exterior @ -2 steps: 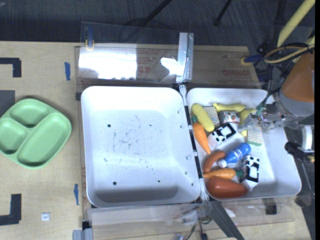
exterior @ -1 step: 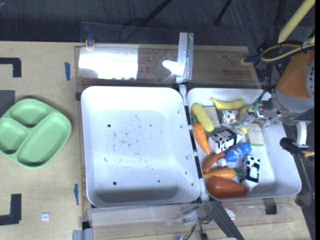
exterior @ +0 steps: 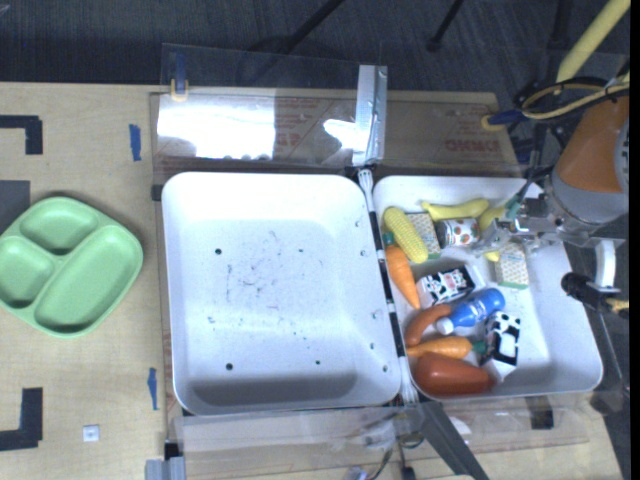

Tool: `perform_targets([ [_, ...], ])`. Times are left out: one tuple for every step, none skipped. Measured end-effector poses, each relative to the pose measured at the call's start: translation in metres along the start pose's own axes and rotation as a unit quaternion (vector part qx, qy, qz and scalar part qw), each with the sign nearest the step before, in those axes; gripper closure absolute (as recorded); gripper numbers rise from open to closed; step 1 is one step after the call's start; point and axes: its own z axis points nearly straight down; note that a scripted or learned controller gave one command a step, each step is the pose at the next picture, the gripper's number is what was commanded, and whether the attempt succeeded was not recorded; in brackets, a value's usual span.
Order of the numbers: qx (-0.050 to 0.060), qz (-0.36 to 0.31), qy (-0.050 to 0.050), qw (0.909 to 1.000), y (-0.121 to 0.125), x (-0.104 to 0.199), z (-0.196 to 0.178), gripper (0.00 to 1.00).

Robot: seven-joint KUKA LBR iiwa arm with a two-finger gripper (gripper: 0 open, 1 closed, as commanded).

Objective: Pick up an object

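Fingers' state on the gripper (exterior: 517, 224) can't be told; it hangs over the right bin (exterior: 570, 353) near a banana (exterior: 455, 209)

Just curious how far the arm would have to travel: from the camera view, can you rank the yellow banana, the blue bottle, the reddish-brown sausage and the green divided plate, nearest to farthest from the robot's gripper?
1. Yellow banana, top of the right bin, close to the gripper.
2. Blue bottle, mid-bin, lower.
3. Reddish-brown sausage, bin's bottom edge.
4. Green divided plate, far left on the bench.
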Motion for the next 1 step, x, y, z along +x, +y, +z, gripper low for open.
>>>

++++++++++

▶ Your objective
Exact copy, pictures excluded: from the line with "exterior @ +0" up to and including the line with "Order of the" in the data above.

▶ Output for this task
exterior @ +0 steps: 

Tool: `perform_targets([ [_, ...], ])`. Times are left out: one tuple for every step, none skipped. Measured end-effector poses, each relative to the pose measured at the call's start: translation in metres along the start pose's own axes and rotation as a unit quaternion (vector part qx, qy, qz and scalar part qw), each with the sign nearest the step before, in those axes; gripper closure absolute (as recorded); gripper numbers rise from open to closed; step 1 is one step after the call's start; point and axes: its own z axis points nearly straight down; note that a scripted or learned controller gave one command a step, each step is the pose at the next picture, the gripper's number is what was commanded, and whether the attempt succeeded was not recorded; in brackets, a value's usual span.
Order of the numbers: qx (-0.050 to 0.060), qz (-0.36 to 0.31), qy (-0.050 to 0.050), qw (0.909 to 1.000), y (-0.121 to 0.125), x (-0.104 to 0.199), z (-0.196 to 0.178), gripper (0.00 to 1.00).

The generated output is now complete.